TSMC, Taiwan Semiconductor Manufacturing Company, has today certified the Synopsys intellectual property tools that it will use to develop and bring 7nm chipsets to the market. TSMC is in battle with other chipset foundries in a race to the smallest commercially available chipset, because the smaller the chipset, the lower the power consumption, heat output and theoretically quicker the chipset can run. This is because the smaller the chipset, the less voltage that is needed in order to drive electrons across a shorter space (thus cutting down the time it takes for them to travel). Both power consumption and heat output are proportional to the square of the voltage applied, so a comparatively small reduction in the volts used as part of a chipset, the end benefit is relatively large. TSMC explained that their 7nm FinFET chipset designs include a number of advanced features such as parametric on chip variation (POCV), advanced waveform propagation (AWP) and liberty variation format (LVF).
TSMC has effectively signed off the Synopsys digital and custom implementation tools for the new, smaller chipset technology and the company has multiple chip designs already in development by early adopter customers. The advantage of using the Synopsys solution is that it means multiple customers can benefit from the new manufacturing size using IC Compiler II and the Galaxy design platform. In short, it should allow customers to design new 7nm chipsets and bring them to market at an accelerated rate. As for when TSMC is planning to produce 7nm chipsets, the company explained that it should be producing risk production chips by the second quarter 2017. This will be too late for the 2017 flagship devices, so instead we may be seeing 7nm System-on-Chips in devices the following year.

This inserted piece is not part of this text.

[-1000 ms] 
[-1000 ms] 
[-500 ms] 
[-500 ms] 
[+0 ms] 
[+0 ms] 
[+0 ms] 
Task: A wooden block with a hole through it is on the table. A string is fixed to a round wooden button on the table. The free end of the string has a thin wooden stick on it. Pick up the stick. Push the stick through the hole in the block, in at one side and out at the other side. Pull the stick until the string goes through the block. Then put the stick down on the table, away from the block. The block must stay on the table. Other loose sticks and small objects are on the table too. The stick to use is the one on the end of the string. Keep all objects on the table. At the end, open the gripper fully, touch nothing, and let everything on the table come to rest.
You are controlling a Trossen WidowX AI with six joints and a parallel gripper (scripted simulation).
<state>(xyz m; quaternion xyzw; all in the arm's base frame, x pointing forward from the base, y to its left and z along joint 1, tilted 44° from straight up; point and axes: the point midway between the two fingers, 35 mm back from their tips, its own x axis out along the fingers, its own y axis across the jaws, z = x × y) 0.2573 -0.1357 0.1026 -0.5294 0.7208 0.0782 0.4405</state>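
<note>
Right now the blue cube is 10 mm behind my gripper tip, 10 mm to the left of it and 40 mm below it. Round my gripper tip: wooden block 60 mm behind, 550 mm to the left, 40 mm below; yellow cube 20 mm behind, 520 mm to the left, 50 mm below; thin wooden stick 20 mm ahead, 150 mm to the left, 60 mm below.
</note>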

Samsung has recently announced that it is concentrating on 10nm chipsets first and if TSMC can manage to leapfrog Samsung’s manufacturing process, this will be good news for the chipset industry. Each reduction in manufacturing process size is incrementally more difficult than the previous generation, so the smaller our chipsets get, the more expensive the development costs. It was only eighteen months ago when the majority of chipsets were being built at the 28nm process size and Samsung’s Exynos 7420 stole a technological lead over the competition as when it was released in 2015, it was the first chipset built at the 14nm size.